What to produce:
Tally up the lines in the material where the word "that" appears, then give the total and nothing else.

▬▬▬▬▬▬▬▬▬▬

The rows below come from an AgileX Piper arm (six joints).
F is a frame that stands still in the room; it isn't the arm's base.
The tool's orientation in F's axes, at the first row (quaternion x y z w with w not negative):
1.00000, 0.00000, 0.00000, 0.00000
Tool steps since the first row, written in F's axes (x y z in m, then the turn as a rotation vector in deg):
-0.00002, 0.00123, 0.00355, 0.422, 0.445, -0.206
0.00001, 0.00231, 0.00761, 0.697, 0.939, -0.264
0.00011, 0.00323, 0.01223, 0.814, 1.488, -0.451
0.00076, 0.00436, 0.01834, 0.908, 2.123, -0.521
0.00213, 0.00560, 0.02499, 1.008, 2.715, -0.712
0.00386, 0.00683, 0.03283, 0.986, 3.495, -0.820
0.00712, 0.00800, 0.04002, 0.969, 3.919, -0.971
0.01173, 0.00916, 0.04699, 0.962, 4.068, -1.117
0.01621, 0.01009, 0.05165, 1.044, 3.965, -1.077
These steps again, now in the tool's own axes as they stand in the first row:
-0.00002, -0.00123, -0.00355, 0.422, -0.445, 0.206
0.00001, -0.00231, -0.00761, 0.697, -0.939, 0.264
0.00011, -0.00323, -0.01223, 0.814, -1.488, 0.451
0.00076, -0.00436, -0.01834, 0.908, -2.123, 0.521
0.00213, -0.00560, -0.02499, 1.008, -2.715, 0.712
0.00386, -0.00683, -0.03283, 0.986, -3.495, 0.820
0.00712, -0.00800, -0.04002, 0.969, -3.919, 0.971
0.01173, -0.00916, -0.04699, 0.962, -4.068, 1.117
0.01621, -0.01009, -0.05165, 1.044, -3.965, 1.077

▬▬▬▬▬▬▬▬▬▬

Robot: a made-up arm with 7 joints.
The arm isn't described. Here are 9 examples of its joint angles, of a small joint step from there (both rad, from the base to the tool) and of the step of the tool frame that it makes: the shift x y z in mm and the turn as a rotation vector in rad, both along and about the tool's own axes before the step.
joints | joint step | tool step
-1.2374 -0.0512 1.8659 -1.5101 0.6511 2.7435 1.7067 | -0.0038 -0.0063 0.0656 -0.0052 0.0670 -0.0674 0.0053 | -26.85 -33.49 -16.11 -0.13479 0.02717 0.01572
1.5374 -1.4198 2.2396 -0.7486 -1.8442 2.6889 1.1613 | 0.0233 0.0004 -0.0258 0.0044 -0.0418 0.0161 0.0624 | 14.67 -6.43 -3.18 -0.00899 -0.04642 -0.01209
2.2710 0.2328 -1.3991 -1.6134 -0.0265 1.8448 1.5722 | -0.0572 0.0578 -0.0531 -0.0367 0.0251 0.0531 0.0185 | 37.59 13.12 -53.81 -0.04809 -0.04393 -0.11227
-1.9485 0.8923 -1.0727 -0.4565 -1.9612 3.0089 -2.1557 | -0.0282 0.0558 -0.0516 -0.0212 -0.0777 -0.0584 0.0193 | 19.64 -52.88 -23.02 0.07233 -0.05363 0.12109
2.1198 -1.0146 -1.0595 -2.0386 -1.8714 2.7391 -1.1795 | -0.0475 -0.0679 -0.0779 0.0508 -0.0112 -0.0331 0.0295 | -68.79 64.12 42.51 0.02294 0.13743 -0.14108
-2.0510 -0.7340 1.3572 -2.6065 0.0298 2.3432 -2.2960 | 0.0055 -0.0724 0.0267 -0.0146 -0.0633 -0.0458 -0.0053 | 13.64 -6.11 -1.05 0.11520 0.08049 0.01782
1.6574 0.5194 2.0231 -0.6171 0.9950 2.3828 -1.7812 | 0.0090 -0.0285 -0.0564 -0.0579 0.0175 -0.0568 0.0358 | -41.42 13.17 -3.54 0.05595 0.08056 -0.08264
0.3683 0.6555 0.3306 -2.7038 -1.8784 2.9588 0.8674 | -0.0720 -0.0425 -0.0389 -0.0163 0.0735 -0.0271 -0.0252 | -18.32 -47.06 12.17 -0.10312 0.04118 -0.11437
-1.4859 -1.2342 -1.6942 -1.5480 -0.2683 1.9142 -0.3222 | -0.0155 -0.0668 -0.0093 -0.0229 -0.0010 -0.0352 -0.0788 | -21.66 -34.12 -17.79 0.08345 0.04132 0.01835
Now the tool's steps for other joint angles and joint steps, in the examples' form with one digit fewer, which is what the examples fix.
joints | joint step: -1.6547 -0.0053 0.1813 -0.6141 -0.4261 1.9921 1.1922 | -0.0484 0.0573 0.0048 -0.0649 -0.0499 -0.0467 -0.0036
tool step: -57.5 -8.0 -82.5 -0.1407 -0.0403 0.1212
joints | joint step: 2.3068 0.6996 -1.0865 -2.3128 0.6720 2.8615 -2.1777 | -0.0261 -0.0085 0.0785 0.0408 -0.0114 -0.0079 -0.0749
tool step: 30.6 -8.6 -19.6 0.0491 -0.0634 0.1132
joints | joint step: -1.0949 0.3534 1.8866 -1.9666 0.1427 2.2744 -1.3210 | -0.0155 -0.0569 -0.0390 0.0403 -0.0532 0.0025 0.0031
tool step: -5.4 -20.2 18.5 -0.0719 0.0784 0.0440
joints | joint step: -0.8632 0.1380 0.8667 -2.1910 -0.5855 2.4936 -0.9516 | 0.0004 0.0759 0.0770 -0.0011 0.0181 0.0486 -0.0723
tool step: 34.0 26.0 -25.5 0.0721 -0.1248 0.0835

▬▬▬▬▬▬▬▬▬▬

Finished exercise:
2